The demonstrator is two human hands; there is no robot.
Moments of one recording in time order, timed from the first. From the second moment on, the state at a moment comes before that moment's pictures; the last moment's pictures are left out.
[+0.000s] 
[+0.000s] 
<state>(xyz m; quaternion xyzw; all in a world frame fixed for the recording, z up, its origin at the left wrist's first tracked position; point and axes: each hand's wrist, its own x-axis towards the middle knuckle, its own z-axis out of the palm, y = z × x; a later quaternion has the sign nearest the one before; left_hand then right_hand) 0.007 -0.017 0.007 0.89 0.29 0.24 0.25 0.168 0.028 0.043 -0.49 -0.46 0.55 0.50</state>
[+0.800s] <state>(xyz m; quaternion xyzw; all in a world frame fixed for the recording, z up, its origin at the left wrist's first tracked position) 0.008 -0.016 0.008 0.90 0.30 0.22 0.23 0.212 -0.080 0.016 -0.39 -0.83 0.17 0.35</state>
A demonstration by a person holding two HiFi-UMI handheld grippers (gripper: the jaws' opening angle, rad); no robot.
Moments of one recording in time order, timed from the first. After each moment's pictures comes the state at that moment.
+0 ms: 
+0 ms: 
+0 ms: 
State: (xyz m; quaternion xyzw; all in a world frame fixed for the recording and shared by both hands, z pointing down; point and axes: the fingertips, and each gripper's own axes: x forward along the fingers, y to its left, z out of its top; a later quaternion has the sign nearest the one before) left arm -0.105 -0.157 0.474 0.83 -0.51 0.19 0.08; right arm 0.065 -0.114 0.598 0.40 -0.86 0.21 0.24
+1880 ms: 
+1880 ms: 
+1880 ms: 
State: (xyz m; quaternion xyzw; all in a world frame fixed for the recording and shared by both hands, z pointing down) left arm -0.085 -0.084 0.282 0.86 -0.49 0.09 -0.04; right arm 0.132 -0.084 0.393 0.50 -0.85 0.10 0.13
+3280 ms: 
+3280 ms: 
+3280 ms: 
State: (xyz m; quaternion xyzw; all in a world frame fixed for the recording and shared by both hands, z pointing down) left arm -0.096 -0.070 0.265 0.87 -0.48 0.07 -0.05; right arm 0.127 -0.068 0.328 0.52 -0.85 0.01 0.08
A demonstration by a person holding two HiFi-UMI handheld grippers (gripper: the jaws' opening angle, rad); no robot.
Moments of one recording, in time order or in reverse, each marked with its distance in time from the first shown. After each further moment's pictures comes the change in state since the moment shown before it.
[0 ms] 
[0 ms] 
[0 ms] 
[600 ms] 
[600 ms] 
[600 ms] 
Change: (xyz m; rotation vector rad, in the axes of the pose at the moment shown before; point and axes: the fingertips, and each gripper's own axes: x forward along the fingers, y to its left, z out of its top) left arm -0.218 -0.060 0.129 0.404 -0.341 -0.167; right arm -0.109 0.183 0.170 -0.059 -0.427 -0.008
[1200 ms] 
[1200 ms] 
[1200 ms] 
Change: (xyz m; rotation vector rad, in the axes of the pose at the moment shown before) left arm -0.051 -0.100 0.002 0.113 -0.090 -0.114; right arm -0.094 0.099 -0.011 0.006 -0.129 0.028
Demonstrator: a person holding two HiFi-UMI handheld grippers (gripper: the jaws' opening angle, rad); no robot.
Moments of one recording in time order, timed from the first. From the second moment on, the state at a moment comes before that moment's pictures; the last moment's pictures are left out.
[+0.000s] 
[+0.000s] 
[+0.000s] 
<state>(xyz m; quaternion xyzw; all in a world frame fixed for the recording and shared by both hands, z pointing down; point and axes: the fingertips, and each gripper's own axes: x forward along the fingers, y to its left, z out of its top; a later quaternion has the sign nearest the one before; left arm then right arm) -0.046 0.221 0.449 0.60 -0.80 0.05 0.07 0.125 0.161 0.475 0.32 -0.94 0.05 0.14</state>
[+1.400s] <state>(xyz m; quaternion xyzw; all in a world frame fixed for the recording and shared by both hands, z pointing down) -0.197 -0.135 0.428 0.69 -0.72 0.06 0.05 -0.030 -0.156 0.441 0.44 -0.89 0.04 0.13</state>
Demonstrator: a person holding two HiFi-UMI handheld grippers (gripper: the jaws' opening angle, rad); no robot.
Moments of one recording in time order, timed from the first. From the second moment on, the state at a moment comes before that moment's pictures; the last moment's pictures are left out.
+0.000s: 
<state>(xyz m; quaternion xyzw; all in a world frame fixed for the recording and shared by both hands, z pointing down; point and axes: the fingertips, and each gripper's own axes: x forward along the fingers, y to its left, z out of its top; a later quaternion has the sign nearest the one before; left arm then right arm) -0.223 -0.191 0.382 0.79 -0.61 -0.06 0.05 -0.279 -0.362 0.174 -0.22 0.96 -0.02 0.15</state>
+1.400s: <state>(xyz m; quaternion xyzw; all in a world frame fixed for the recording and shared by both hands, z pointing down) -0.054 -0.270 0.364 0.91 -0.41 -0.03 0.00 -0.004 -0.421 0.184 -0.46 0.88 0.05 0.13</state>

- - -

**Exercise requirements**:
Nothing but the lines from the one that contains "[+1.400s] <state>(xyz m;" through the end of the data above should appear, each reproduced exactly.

**Problem solution**:
[+1.400s] <state>(xyz m; quaternion xyzw; all in a world frame fixed for the recording and shared by both hands, z pointing down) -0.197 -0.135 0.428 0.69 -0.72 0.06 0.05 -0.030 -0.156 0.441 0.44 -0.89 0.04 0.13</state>
Demonstrator: a person holding two HiFi-UMI handheld grippers (gripper: the jaws' opening angle, rad); no robot.
Moments of one recording in time order, timed from the first. From the second moment on, the state at a moment comes before that moment's pictures; the last moment's pictures are left out.
+0.000s: 
<state>(xyz m; quaternion xyzw; all in a world frame fixed for the recording and shared by both hands, z pointing down; point and axes: the fingertips, and each gripper's own axes: x forward along the fingers, y to its left, z out of its top; a later quaternion has the sign nearest the one before; left arm then right arm) -0.223 -0.191 0.382 0.79 -0.61 -0.06 0.05 -0.279 -0.362 0.174 -0.22 0.96 -0.02 0.15</state>
+1.400s: <state>(xyz m; quaternion xyzw; all in a world frame fixed for the recording and shared by both hands, z pointing down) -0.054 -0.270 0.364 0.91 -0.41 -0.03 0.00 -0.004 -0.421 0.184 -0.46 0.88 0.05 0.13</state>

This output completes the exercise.